Threat Researcher (m/f/x) - Remote anywhere in Spain

Founded in 2020, QuoIntelligence is Europe's fastest growing startup in the field of Cyber Threat Intelligence. Headquartered in Germany, and incorporated in Italy and Spain, we provide companies and institutions with game-changing expertise in the fight against cybercrime. 

• Detect, investigate, track, and report on regional and industry focused malicious cyber activities, being able to track and report on shifts in TTPs over time, as well as their immediate impact on our customers.  
• Respond in a timely manner to requests for intelligence (RFIs) from customers, ranging from threat landscapes, risk assessments, OSINT investigations, campaign analysis, or technical analysis, and support in the development of those RFIs to junior analysts.  
• Create reports in English based on research discoveries publishing those findings in QuoIntelligence blog or ad hoc conferences. 
• Support the fulfillment of client’s intelligence requirements. 
• Identify new datasets to ingest and propose new analytics which can be developed to improve and/or automate portions of the intelligence cycle. 
• Work with the Intelligence Operations team to identify, prioritize, and deploy various detection mechanisms for malware families and threat actor groups of interest.  
• Use both internal and external data to find the best and most comprehensive answer to threat research questions. This may include using already developed external data pipelines or developing new collection methods according to research needs. 
• Use both quantitative and qualitative methods of analysis to best answer high-priority research questions around threats. 
• Support in the automation of tasks of the Intelligence Operations team in ad-hoc cases.  
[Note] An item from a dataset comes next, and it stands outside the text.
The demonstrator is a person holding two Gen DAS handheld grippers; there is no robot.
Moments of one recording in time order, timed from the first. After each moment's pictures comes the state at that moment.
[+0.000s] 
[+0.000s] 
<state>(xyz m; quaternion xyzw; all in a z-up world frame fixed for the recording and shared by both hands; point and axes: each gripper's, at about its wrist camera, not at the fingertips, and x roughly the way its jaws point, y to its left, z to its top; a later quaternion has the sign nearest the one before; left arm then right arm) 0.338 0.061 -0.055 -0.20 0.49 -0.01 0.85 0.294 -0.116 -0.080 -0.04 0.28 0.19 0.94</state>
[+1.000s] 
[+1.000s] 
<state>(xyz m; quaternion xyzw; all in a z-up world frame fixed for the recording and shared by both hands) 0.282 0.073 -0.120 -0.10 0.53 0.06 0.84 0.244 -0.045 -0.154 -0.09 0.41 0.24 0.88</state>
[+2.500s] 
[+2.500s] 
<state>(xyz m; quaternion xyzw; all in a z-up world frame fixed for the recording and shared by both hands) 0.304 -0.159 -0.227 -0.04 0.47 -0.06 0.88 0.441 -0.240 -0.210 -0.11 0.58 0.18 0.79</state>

• Bachelor’s degree in Computer Science, Computer Engineering, Information Security, Security Studies, Intelligence, or a related field. Alternatively, 4 additional years of experience in a similar role. 
• 3 years of experience in Information Security, particularly Threat Intelligence, Incident Response, Security Operations, Vulnerability Management. Demonstrable experience conducting technical threat analysis and research. 
• Demonstrable research and analytic competencies such as blog post, conferences, or research projects. Prior experience in research or analysis is preferred, particularly as it relates to malicious cyber activity. Experience with structured analytical techniques, the intelligence cycle, and intelligence writing techniques and methodologies. 
• Good scripting skills (python, shell, powershell, etc.) 
• Good knowledge of the EU threat landscape and cyber threat activity, including actors, TTPs, and targets. 
• Experience clustering and tracking multiple threat actors using techniques such as the Diamond Model of Intrusion Analysis 
• Knowledge of indicators of specific threat actors, their cross-platform tactics, and how they evolve or change over time. 
• Good knowledge of the different types of malwares and how they operate. Ability to perform simple assessments of malicious files being comfortable with basic static and dynamic analysis. 
• Ability to create detection rules, and good knowledge of Indicators of compromise (IOCs) 
• Excellent critical thinking and interpersonal and teamwork skills; ability to work with globally distributed team members and autonomy carrying out research. 
• Fluency in English.  
• Current holder of an EU Passport or authorized to work in Italy/Spain.  

What's the pay like?

Since December 2022, we operate a transparent compensation framework.

For this job and country, the base salary is 45.418,18€. 

What's in it for you?

• Work from anywhere in Spain!
• 26 days of paid time off. 
• Yearly global meetups in great locations. In 2024, we spent a week in Šibenik, Croatia!

What's the recruitment process like?

• You apply and fill a couple of screening questions.
• We review all applications.
• We invite you to an interview with our People Team via MS Teams
• You work on an online assessment via Vervoe 
• We schedule the top 4-5 candidates with our Head of Intelligence Operations as well as our CEO. The shortlisted candidate might as well meet the Research team. 
• We make an offer and conduct background checks via Veremark.

QuoIntelligence is an equal opportunity employer. We strongly believe that diversity is essential for good intelligence work and are committed to creating an inclusive environment for all employees.